Pohorille has found that over time his peptides evolve into longer chains that become better and better at their task of catalyzing the formation of other nearby peptides. Since the process is random, however, there is always a chance that instead of forming a matchmaker, the system will produce the opposite: a catalyst that breaks up peptides. But this is not all bad, says Pohorille. He thinks these peptide-breakers could break up dysfunctional partnerships, thus freeing them to find better-suited partners.
Although some critics are skeptical of Pohorilles work because they think the chances are slim that peptides can spontaneously form catalysts, others think he is on the right track.
Jean Chmielewski, a protein chemist at Purdue University in Lafayette, Indiana, has created peptides that can replicate in test tubes. She and post-doctoral researcher Shao Yao built a 35-amino-acid-long chain capable of copying itself, a task peptides normally cannot do.
This is one of the closest things I could find to the assumptions of Watson. There are some fundamental differences, however, that I think make this differ greatly from Watson's assumptions. Mind you, this is pretty far afield from even his basic assumptions. This isn't even DNA life we are talking about, and we are not talking about base pair accumulation.
One. The peptide chains don't have to start over if they hit a dead end. A reaction that splits it into two small functioning peptide chains means that are not starting over completely from step one, which is a critical assumption in the Watson model.
Two. It isn't truly random, since the chemical reactions are guided by catalysts, which accelerate certain reactions at the expense of others. The presence of a pro-life catalyst could accelerate reactions beyond what Watson predicts, and it also decreases randomness from the equation, as it preferentially chooses certain reactions.
This is completely valid, contrary to your insinuation, and meets your demands and conditions above precisely.

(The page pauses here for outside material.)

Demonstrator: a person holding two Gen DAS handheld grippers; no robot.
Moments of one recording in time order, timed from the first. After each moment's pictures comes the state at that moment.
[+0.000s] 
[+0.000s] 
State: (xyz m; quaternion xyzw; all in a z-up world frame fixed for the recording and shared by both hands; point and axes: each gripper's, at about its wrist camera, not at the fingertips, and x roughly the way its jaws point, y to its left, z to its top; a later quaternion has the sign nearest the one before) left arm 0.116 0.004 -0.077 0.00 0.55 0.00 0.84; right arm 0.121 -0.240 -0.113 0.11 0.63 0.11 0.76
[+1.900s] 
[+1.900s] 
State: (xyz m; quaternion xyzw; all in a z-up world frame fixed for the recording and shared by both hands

Does it? I don't see specifically a random addition of singlular base pairs anywhere in there, where I have to throw out the entire sequence if something goes wrong (as it is according to the Watson model). I see here, that if something isn't right, it can be reused into something that is right, which Watson says is a complete no-no. Watson says that I have to start completely over from the first letter of the first sentence if something goes wrong (or three somethings, in his second article).
This is not precisely applicable, or even remotely so. Try again.
Do you mean through chemical reactions, or randomly? One of these things is not like the other...
Think about it this way. Could the authoritative text of Hamlet (assume that this phrase has a referent) have arisen by a evolutionary process from an ur-Hamlet text as discerning theater audiences chose between random variant texts? So, in one version, Hamlet soliloquizes "To be or not to BRIE," but that loses out in popularity to "To be or not to BE," and so on, as theater audiences painstakingly improve the text word by word.
That strikes me as a very good way to think of it, actually. The improvments that are approved of are kept for the next round, and those that are less popular are discarded, until you get to the final product.
Isn't this story ridiculous?
It is only an analogy intended to illustrate the principle. And the principle is sound, even if the particulars of this analogy seem rather silly ;)
To be or not to brie.
To be or not to bree.
To be or not to bhryea.
The audience will make sense of the word according to their training and socialization. As you are fond of pointing out the origin of the term "gook," I shall use that example to make my point.
The question is, then, how much does this relaxation of assumption buy us? Hmmm.